--- MATERIAL FOR THIS EXERCISE ---

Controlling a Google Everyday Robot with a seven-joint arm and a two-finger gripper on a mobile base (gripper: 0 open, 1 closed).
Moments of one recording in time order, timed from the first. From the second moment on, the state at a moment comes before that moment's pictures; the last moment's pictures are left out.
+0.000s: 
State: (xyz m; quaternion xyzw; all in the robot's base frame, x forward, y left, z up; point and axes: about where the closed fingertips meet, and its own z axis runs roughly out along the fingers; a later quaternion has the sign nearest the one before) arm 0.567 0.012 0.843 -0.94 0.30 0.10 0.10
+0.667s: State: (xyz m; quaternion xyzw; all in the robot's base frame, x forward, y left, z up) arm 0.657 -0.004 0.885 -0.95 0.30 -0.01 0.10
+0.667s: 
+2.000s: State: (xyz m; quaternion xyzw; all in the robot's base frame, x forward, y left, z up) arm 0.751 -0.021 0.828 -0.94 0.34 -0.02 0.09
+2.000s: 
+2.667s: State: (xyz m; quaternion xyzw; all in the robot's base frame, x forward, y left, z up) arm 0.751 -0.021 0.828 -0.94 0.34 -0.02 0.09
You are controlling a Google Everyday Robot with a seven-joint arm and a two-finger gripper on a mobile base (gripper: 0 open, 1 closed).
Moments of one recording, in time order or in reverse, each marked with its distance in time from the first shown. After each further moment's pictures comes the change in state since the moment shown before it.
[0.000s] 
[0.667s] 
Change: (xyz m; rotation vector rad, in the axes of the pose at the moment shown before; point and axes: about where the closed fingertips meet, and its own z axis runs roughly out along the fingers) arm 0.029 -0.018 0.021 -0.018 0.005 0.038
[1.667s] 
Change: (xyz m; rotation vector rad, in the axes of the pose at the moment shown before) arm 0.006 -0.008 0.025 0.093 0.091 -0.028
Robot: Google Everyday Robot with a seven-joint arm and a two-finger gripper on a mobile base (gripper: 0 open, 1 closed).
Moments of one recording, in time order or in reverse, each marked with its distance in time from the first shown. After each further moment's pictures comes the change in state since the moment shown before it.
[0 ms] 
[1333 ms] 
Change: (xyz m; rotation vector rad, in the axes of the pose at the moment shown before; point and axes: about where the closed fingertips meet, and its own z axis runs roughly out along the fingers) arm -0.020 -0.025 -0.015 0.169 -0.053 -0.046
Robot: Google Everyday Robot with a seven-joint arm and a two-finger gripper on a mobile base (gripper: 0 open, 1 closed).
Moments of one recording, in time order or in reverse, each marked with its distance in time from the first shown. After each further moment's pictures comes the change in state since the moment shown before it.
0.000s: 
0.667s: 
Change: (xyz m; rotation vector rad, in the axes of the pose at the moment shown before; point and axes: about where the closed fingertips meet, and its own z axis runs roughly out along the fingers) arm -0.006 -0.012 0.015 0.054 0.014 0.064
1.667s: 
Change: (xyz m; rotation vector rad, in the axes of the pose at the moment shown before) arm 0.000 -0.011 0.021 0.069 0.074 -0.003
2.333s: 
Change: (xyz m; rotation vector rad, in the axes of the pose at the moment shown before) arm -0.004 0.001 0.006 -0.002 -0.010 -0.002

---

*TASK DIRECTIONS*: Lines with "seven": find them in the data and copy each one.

*ANSWER BOX*:
Controlling a Google Everyday Robot with a seven-joint arm and a two-finger gripper on a mobile base (gripper: 0 open, 1 closed).
You are controlling a Google Everyday Robot with a seven-joint arm and a two-finger gripper on a mobile base (gripper: 0 open, 1 closed).
Robot: Google Everyday Robot with a seven-joint arm and a two-finger gripper on a mobile base (gripper: 0 open, 1 closed).
Robot: Google Everyday Robot with a seven-joint arm and a two-finger gripper on a mobile base (gripper: 0 open, 1 closed).

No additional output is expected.